I agree with the guy who said buy a plane ticket somewhere. That is the best life advice when you have 6 free months as long as you have enough money to travel somewhere.
But if you are gonna stay where you are, learning to code is definitely a good hobby that could eventually make you money down the road.
My advice for programming would be websites and mobile programming if it is something you would like to do as a hobby but try to make some money off of it down the road.
For websites learn HTML (pretty easy, will only take a week to grasp the basics), CSS which is for styling what is displayed on the website. Neither of those are real programming languages but they are how websites are made. Once you have those down learn Javascript (a real programming language) as that is what makes web pages dynamic. Those three make up what's called Front End Web Development. You can definitely learn those well pretty well within 6 months. You should then have some time to get into Back End Web Development using PHP and SQL and learning how databases work (SQL is the language for using databases). A lot of other languages can be substituted for PHP if you want like Java, Python, Ruby, etc, but those are all general purpose languages that can be used for web programming, while PHP is made for web programming.
If you wanna learn programming outside of web development I'd recommend C, C++, Java, Python, Ruby. Those last 3 are easier to learn than C/C++. C# is also big but as someone said it is Microsoft's language so it is only used by people who work entirely with Microsoft's tools.
For learning how to make apps on apple stuff you need to learn C and then Objective-C (and you have to have a Mac).
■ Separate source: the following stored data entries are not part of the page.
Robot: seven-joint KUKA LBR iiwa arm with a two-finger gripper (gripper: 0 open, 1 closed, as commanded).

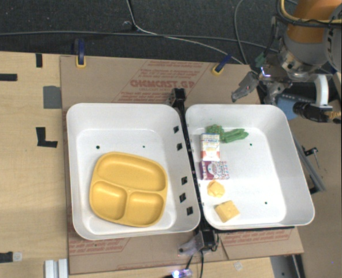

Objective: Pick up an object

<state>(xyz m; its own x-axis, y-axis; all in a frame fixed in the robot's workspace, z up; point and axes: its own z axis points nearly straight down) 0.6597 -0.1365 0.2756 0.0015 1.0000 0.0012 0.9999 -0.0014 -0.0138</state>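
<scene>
The bench [20,172] carries two shallow white bins side by side. The left bin [78,126] holds one yellow divided tray [128,188] with three compartments. The right bin [275,172] holds four small things along its left side: one green leafy piece [227,134] at the far end, one small carton [211,155] just below it, one yellow round piece [216,188], and one yellow wedge [227,211] nearest the camera. The arm [309,16] stands above the right bin's far right corner, clear of the contents. Whether the jaws are open, I cannot tell.
</scene>
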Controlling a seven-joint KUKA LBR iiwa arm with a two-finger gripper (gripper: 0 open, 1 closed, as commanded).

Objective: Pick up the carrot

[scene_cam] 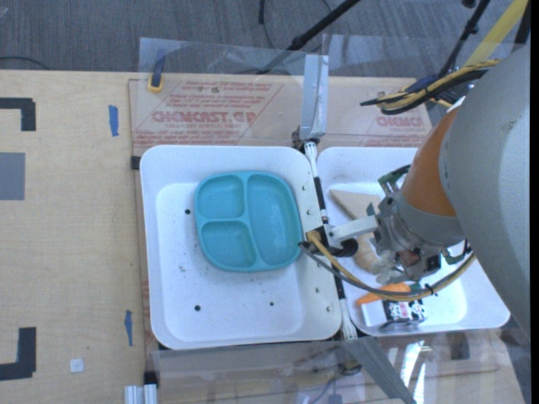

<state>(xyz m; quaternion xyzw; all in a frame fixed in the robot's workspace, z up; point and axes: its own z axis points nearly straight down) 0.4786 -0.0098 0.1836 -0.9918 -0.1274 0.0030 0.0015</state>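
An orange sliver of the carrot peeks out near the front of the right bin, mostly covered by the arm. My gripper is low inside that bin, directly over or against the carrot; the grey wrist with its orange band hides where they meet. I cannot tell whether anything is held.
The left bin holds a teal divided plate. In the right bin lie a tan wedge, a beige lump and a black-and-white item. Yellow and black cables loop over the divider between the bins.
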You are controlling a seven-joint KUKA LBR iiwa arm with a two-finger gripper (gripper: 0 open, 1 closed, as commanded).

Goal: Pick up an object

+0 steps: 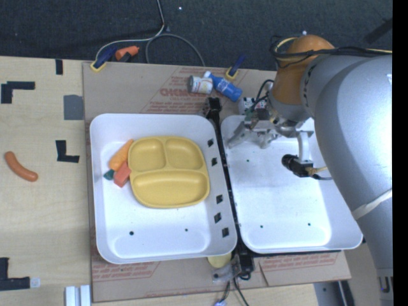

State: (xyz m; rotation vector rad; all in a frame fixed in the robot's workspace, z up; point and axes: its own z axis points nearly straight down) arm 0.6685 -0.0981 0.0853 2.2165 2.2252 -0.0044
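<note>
A yellow divided plate [169, 171] lies in the left bin [108, 228]. Against the plate's left edge rest an orange carrot-like toy [119, 155] and a small red and green piece [120, 176]. My gripper [250, 132] hangs low over the far left corner of the right bin [287, 228], close to the divider between the bins. The grey arm with its orange band [299, 62] comes in from the right and covers that bin's far right side. No object shows at the gripper.
An orange sausage toy [20, 166] lies on the bench far left of the bins. A white and blue bottle [217, 85] lies behind the bins. An orange clamp [115, 55] and a blue clamp [236, 65] grip the cardboard's far edge.
</note>
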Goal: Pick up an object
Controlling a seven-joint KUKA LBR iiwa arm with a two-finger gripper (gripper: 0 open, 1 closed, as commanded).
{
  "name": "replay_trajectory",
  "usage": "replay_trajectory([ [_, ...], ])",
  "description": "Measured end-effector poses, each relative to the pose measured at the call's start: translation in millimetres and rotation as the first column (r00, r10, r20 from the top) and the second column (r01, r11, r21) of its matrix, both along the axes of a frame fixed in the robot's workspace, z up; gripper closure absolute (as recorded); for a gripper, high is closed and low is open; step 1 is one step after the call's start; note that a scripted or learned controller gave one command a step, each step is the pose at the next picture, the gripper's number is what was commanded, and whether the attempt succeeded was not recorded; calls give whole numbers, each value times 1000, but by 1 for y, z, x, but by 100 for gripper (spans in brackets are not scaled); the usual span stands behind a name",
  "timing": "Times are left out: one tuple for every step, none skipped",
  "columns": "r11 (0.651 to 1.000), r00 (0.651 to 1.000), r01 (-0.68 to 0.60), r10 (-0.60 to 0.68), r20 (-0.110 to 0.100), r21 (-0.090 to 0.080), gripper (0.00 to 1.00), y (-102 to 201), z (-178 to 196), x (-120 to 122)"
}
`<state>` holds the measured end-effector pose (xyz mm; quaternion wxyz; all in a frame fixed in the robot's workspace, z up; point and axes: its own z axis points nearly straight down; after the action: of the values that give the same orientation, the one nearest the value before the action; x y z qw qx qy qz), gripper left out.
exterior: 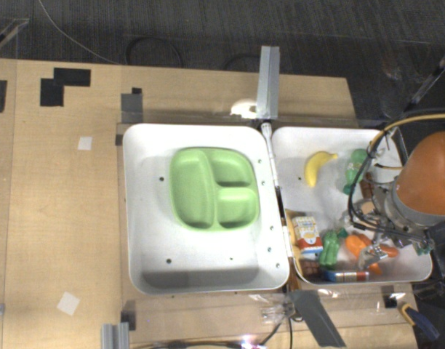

To make Android apps you need to learn Java and then you learn how to do stuff in Android (using Java) by downloading some free software that will set you up with the framework you need to build Android apps.
My advice is learning web design by learning HTML5, then CSS3, then Javascript, then learn about databases and learn PHP and SQL. You can get a pretty good understanding of all those things in 6 months of solid studying and coding, enough to build decent websites.